What Buechner refers to as "home" is not limited to a reality found on the other side of the grave. It is something we taste on this side of the grave. Through Jesus the kingdom of heaven happens. It's closer than we think and more accessible than we realize.
It's where we belong.
And it's time to go home.
CHAPTER 2
CHRIS
"Blessed are the poor in spirit, for theirs is the kingdom of heaven." (Matthew 5:3)
FOR THE BANKRUPT
For much of the summer of 2010, we helplessly watched our oldest child lie motionless in hospital isolation for weeks, his body battling bacterial meningitis, and later MRSA (a staph infection resistant to most antibiotics). We were painfully aware that Skyler's body did not have enough resources to contend with what was trying to kill him. Infectious disease doctors themselves acknowledged the limitations of their own resources to help him. Thankfully, Skyler was spared. Today, our thirteen-year-old has a peculiar awareness, for his age, of his own mortality, vulnerability, and limited resources.
My father-in-law had this awareness as well. At the age of thirty-two, within three weeks of being diagnosed with multiple sclerosis, he was in a wheelchair. For the last seventeen years of his life, he lived with the disease gradually stripping him of his capacity to do simple daily routines that many of us take for granted. He taught me much about living with a deeply rooted faith in the goodness of God in the midst of his suffering, all the while being acutely aware that he did not have enough resources, in and of himself, to conquer multiple sclerosis.
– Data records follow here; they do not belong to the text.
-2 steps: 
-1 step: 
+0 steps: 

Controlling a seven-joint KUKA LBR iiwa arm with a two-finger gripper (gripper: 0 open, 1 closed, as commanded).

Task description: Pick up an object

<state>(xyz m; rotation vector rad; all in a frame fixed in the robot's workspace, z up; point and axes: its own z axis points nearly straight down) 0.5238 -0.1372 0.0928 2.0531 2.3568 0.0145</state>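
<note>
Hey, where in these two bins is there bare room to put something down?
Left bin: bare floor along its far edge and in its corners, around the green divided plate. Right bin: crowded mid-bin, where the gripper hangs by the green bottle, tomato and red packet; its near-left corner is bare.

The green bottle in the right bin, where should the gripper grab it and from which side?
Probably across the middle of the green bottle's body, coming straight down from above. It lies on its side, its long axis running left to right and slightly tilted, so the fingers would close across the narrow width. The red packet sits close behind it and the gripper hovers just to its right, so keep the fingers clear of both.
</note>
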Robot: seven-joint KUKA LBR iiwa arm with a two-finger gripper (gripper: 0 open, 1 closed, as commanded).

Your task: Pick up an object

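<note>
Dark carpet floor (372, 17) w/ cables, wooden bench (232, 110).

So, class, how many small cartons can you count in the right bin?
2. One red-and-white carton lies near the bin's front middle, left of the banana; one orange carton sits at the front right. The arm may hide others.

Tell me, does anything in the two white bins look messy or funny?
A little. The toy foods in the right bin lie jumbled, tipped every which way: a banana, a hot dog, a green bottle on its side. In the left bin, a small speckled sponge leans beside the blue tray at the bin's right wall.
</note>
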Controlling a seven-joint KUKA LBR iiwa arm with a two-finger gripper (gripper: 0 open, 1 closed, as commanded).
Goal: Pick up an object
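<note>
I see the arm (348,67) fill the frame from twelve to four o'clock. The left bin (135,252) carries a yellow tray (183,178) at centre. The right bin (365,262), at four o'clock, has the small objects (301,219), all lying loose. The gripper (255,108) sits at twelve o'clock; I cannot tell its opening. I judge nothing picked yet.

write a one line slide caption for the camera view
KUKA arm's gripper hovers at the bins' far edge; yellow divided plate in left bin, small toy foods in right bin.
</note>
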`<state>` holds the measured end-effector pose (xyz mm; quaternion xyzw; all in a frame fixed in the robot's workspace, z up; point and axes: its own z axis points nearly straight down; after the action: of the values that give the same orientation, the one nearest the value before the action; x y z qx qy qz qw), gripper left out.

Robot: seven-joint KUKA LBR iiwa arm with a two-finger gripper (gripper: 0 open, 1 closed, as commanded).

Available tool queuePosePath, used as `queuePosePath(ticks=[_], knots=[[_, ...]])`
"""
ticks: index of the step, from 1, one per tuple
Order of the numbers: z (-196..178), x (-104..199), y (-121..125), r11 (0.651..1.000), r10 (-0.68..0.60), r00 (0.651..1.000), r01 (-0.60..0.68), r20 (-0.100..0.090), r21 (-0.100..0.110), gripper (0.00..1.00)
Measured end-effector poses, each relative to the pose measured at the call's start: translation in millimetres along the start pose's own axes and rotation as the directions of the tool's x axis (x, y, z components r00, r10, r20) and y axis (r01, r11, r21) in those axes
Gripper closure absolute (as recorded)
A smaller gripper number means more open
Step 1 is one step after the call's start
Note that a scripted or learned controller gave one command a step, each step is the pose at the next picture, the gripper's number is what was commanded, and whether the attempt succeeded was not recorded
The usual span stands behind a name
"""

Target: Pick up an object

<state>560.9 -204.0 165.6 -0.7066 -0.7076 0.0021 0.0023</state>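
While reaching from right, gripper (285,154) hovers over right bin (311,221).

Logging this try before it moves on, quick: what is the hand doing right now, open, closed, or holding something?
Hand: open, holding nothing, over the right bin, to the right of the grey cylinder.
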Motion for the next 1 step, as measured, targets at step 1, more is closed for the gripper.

I have a grandfather who was a lifelong entrepreneur who went broke three different times in his life, another family member who's battled depression since he was a small child, a dear friend who has been an alcoholic for more than thirty years and is celebrating four years of sobriety. And then, of course, there is my own reflection in the mirror every morning.
Sooner or later, we face brokenness in our lives and world that far exceeds the resources we have, in and of ourselves, to address and repair the brokenness. It could be a struggle with an illness, depression or addiction of some kind; a financial disaster; or the end of a relationship. All kinds of life experiences can usher us into a profound awareness of our own bankruptcy—be it physical, mental, financial, emotional, or spiritual. Few things are more disheartening than the realization that we don't have "what it takes" to make ourselves (or ones we love) whole; or to meet a challenge; fulfill an obligation; live up to a standard. The writer of Proverbs had something to say about the crippling weight of a broken spirit: "The human spirit can endure in sickness, / but a crushed spirit who can bear?" (Proverbs 18:14, emphasis added).